Я, конечно, понимал, что Юнна примеривает судьбу Бродского на себя, но — не по чину и не по ноздре. Немного она перебарщивает, хваля его и тем самым примазываясь к нему, но одновременно этим сравнением, которое пусть не выдерживает, зато приподымает собственную планку и отчуждает себя от здешней конъюнктуры, признавая ее приблизительность, мнимость, фиктивность. Однако самого Бродского, в целях той же отчужденности от конъюнктуры, она уменьшает, одомашнивает, уподобляет самой себе — потому что не справиться с ним целиком… и еще — потому что бескомпромиссной своей жизнью-судьбой Бродский предъявил русской литературе и русским литераторам такой уровень, такой счет, такую меру, чтобы выдержать которые надо немедленно, разом отринуть от себя советскую литературную карьеру: все, что накоплено, к чертям собачьим!
— Ты хочешь идеального, а гениального тебе мало, — нашел я наконец формулу и в качестве иллюстрации привел Осины стихи: «Человек размышляет о собственной жизни, как ночь о лампе», хотя каждый сказал бы наоборот — как лампа о ночи.

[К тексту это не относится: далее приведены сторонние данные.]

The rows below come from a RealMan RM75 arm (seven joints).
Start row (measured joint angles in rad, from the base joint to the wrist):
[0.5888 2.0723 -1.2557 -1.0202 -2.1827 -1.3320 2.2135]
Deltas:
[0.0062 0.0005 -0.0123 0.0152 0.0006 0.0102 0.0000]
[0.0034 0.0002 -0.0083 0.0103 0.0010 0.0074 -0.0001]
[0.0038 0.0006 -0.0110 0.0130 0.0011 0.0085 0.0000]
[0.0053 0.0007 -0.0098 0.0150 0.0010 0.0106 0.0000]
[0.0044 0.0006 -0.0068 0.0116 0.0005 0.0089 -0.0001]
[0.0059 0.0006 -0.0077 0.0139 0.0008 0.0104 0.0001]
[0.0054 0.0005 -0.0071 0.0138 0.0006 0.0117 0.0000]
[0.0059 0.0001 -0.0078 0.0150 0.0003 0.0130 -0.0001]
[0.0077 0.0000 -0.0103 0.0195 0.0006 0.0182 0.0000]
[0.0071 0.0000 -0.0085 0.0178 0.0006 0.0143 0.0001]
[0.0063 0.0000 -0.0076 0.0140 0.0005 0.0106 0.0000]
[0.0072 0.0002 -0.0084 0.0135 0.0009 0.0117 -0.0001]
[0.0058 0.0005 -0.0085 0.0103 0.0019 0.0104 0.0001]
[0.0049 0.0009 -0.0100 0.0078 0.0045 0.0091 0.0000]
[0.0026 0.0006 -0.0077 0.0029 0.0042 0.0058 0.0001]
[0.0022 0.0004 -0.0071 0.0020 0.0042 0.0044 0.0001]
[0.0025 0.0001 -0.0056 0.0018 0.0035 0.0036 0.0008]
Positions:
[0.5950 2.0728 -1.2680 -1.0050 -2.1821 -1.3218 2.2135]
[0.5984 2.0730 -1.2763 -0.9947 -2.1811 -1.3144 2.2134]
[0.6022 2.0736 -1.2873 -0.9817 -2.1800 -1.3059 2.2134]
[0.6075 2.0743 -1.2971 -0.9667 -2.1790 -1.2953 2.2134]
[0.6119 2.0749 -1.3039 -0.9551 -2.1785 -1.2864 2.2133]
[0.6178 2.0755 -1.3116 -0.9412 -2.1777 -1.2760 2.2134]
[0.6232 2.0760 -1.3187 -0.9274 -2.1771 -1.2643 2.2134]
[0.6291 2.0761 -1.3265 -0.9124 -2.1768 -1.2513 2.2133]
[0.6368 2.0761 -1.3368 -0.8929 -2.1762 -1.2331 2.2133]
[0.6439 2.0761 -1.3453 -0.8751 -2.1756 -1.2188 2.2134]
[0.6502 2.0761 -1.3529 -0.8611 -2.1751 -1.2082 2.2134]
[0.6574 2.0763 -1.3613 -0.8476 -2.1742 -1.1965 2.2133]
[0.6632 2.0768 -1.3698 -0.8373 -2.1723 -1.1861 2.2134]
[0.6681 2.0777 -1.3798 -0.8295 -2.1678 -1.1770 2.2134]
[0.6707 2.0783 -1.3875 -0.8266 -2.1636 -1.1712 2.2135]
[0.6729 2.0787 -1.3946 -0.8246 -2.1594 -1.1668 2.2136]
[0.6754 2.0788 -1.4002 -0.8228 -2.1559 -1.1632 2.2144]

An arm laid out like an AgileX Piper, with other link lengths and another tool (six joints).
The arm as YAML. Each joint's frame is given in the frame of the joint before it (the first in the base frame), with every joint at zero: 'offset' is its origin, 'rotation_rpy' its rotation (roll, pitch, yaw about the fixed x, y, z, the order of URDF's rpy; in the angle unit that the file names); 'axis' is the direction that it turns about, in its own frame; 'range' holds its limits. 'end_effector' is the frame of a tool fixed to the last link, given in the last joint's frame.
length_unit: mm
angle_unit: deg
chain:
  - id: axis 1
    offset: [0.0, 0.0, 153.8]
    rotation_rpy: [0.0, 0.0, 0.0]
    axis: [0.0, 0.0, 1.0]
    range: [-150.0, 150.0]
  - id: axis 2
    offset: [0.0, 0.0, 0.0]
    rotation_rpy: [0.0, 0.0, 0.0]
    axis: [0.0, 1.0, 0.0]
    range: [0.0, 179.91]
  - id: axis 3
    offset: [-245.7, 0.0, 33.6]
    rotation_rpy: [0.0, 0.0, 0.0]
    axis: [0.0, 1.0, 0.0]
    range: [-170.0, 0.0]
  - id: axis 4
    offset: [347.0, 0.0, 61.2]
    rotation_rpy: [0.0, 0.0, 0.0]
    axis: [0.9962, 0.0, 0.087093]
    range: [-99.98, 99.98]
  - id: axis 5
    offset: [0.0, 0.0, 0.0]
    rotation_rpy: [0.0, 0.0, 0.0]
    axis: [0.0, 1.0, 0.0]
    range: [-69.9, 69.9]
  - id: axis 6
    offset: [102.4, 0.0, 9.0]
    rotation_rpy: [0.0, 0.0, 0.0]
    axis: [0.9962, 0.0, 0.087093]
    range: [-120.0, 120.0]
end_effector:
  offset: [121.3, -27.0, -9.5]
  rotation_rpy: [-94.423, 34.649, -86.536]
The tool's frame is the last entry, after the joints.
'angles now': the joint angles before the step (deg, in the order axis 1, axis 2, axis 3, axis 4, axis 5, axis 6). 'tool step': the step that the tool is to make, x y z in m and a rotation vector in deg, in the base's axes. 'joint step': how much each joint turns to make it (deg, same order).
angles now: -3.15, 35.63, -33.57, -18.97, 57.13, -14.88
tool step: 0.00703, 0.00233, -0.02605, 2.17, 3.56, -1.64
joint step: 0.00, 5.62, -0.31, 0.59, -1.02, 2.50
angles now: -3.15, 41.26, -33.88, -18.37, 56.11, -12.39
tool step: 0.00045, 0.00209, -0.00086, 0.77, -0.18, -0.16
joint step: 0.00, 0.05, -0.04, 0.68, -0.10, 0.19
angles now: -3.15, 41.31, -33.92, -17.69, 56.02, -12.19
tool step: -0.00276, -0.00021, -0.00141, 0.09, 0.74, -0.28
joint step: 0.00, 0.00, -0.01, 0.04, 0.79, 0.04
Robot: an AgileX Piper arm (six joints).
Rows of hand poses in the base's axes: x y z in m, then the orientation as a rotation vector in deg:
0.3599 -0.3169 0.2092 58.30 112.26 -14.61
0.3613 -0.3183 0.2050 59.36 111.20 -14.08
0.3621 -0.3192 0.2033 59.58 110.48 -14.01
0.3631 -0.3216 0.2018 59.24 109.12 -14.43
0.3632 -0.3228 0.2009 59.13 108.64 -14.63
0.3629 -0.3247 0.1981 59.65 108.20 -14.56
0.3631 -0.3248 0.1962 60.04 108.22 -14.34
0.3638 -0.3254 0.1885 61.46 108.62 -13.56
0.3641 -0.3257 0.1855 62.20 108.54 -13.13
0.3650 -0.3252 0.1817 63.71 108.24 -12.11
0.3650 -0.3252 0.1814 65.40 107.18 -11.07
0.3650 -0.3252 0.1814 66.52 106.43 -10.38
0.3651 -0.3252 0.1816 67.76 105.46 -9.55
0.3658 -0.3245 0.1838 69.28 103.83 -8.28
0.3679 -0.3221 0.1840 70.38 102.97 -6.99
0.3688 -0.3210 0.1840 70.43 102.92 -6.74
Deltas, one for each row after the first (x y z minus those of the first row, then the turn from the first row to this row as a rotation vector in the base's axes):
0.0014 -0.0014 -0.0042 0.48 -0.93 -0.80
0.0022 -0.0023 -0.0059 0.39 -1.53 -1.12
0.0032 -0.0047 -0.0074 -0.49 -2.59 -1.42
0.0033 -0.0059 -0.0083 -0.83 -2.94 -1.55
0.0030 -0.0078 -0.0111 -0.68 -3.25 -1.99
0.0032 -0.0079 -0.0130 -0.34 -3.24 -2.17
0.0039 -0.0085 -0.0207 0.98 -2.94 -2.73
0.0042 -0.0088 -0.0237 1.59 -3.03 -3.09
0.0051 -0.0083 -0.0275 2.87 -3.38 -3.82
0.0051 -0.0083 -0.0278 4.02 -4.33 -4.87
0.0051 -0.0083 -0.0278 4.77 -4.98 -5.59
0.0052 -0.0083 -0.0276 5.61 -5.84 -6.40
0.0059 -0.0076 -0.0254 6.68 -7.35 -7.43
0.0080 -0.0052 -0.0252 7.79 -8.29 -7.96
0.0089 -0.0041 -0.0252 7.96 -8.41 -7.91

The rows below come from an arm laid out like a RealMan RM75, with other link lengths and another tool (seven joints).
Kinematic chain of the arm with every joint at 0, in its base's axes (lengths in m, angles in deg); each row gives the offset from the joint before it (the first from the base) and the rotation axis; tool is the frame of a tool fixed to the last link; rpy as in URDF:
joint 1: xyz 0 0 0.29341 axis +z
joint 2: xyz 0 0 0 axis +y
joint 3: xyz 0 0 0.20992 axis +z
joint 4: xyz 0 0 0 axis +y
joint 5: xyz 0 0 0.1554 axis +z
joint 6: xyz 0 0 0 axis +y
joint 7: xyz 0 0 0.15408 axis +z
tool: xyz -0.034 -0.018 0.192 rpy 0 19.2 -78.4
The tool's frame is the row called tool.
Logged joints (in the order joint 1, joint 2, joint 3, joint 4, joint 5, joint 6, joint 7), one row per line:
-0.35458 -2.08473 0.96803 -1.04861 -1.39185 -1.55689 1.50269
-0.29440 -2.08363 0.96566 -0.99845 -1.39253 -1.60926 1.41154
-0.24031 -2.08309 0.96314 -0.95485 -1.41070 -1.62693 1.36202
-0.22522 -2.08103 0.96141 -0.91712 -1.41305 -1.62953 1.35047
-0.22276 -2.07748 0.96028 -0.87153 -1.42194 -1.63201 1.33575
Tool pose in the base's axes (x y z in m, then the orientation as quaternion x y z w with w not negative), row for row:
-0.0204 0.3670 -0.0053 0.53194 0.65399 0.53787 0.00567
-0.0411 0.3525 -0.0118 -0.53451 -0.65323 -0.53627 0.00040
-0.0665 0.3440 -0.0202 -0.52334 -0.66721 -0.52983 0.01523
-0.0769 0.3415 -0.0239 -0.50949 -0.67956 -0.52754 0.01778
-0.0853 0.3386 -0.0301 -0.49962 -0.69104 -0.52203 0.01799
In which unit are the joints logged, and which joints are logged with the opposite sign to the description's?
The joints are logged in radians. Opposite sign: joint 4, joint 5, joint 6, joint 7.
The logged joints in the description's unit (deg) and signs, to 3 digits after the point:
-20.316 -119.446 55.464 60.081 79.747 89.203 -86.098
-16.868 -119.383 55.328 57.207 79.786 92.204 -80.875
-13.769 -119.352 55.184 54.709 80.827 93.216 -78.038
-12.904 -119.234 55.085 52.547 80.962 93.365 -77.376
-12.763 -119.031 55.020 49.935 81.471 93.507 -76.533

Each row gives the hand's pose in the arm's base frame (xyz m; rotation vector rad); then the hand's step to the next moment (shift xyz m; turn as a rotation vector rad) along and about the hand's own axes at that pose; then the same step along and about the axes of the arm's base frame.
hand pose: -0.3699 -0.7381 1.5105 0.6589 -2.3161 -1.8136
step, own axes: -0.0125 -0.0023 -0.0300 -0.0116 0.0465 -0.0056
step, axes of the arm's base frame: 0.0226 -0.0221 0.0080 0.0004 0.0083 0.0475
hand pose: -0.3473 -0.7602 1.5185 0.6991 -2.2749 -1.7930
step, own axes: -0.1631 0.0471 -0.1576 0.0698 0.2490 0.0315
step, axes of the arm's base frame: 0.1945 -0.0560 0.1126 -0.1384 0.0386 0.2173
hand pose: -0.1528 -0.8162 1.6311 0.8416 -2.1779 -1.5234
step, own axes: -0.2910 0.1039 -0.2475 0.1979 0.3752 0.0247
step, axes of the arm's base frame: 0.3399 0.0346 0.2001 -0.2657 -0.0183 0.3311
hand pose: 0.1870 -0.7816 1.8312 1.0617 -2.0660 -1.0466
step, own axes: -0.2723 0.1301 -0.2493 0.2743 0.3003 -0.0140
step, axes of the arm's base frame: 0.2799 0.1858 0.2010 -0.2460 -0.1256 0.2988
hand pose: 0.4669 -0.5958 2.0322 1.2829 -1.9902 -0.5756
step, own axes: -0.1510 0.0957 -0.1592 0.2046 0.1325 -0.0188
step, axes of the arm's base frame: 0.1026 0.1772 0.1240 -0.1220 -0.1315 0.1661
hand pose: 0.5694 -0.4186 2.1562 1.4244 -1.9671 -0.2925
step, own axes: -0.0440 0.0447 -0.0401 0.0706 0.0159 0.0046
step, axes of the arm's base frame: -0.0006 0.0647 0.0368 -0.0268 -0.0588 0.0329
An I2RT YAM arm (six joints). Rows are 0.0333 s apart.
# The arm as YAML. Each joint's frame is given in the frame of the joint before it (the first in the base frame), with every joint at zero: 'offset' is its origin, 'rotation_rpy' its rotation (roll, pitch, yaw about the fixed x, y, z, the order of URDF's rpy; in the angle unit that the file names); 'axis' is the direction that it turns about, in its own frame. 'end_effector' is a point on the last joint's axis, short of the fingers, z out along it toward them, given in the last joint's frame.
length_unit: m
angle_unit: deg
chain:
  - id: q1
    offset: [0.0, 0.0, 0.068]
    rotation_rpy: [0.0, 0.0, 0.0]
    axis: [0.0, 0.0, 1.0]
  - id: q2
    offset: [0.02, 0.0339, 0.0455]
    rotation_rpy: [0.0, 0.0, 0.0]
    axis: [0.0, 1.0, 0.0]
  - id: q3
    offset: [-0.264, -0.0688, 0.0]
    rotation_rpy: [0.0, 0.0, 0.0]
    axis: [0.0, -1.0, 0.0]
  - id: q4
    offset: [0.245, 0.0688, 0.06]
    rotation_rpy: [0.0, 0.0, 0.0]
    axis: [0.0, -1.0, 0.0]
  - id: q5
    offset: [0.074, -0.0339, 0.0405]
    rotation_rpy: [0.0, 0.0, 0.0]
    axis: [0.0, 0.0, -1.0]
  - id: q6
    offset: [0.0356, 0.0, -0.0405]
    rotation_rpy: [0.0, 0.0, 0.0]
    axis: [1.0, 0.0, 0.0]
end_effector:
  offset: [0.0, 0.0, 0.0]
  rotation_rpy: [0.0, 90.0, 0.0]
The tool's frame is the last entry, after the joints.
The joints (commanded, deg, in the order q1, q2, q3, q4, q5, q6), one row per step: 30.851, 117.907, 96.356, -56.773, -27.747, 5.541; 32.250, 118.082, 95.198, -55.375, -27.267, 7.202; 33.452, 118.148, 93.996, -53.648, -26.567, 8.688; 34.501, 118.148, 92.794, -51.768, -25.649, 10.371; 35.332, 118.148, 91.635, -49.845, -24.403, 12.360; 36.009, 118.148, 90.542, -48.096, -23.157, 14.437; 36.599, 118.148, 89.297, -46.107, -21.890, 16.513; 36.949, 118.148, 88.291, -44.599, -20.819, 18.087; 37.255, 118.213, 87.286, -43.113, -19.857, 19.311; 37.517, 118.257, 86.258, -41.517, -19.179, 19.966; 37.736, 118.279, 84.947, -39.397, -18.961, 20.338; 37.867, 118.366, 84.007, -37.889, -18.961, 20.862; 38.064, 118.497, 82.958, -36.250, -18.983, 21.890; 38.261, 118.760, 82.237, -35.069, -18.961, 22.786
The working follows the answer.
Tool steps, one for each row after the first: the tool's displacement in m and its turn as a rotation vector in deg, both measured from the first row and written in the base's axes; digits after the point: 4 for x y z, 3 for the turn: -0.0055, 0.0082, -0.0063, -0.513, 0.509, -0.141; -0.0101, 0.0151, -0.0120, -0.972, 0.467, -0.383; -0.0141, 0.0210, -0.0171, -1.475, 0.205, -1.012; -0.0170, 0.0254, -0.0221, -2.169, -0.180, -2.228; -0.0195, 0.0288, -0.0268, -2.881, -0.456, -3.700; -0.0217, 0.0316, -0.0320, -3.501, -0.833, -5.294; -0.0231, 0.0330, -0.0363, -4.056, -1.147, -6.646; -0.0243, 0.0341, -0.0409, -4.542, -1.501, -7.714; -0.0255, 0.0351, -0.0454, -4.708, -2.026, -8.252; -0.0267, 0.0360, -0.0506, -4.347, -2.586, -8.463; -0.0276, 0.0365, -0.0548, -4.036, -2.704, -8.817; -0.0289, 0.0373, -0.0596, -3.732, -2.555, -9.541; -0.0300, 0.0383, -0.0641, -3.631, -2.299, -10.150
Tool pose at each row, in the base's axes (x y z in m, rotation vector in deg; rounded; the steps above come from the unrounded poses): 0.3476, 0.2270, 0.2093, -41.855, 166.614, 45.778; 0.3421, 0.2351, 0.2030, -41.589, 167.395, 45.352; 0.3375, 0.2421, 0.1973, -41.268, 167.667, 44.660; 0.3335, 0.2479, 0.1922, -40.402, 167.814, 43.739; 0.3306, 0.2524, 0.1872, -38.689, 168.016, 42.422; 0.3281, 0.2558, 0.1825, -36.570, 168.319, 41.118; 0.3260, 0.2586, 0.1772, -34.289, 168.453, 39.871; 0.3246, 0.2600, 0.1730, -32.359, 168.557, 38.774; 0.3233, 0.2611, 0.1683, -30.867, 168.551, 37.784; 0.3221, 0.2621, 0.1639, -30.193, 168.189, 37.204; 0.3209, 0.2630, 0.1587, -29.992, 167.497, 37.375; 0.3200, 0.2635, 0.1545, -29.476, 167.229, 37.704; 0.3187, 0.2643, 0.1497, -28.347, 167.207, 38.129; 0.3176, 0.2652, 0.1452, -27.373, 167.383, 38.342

И «человек есть конец самого себя и вдается во Время» — того же автора. Гений не может быть совершенен — в отличие от эпигона. Гений торчит из самого себя, а эпигон укладывается в самом себе — разница.
— А мне все-таки одного Бродского было бы мало, — сказала Лена Клепикова. — Пусть гений, а потому особенно однобок, ущербен, ущемлен. Гений — это патология, диссонанс и одиночество.
— А кто тебе запрещает читать других поэтов? — сказал Фазиль.